The net energy billing debate had been building since 2019, when LD 1711 substantially expanded the program. Project size limits rose to 5,000 kilowatts. The number of allowed community solar participants increased from nine to 200. Compensation rates for commercial customers improved enough to cut some payback periods from more than a decade to five or six years. What followed was the community solar expansion that made Maine a national outlier.
Critics argued NEB shifted costs onto ratepayers who didn’t participate, adding roughly $7 per month to the average residential electric bill. Supporters countered that subscribers saved 15 percent on their monthly bills and that the program had delivered clean-energy investment at scale without state subsidies. LD 1777 settled the policy question without resolving the underlying cost-allocation argument. Both sides still think they’re right.
For Gittelson, explaining the difference between what changed and what didn’t has become part of the job. Homeowners who followed the NEB fight often assume their own system’s terms have shifted. “I spend a fair amount of time on calls explaining that nothing happened to residential,” he said. “The coverage made it sound like the whole program was getting cut. For rooftop owners, that’s not what happened.” He paused. “The 20 percent rate reduction for existing arrays is real, though. That one does affect people who have already installed.”
That cut applies to operational systems and lowers the credit homeowners receive for exported power. Someone who sized their array around the prior compensation rate faces a somewhat different return, depending on how much excess power the system produces and how the utility calculates the credit. The change applied to systems already in the ground, which drew pushback from advocacy groups and from installers who’d sold projects based on the old numbers.
Gittelson put three systems in the ground in the months leading up to the bill’s passage. None of his customers had built return calculations specifically around the rate that got cut, but he says the conversations grew longer.
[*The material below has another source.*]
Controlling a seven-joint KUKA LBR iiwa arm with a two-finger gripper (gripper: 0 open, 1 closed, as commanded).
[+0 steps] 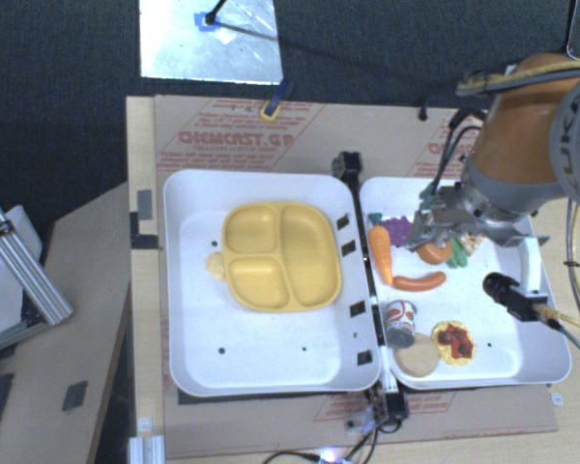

People came in with more questions. “You could feel it,” he said. “They’d heard something and weren’t sure what it meant for their project.”
Maine’s residential solar market covers 2.78 percent of homes, placing the state 34th nationally for capacity. The state’s clean energy goals include 100 percent clean retail electricity by 2040, a target that depends on continued residential installation alongside whatever development replaces the community solar pipeline. Some developers are pursuing projects under 1 megawatt, which face no new fees under LD 1777. Others are watching to see what courts and future legislatures do with the broader changes.
“Community solar was bringing capacity online fast,” Gittelson said. “I get why people are worried about what fills that gap. Rooftop is slower. It’s one system at a time.”
The deadline for community solar projects to qualify under the old net energy billing terms is June 1, 2026. After that, the question of what Maine builds next has no clear answer.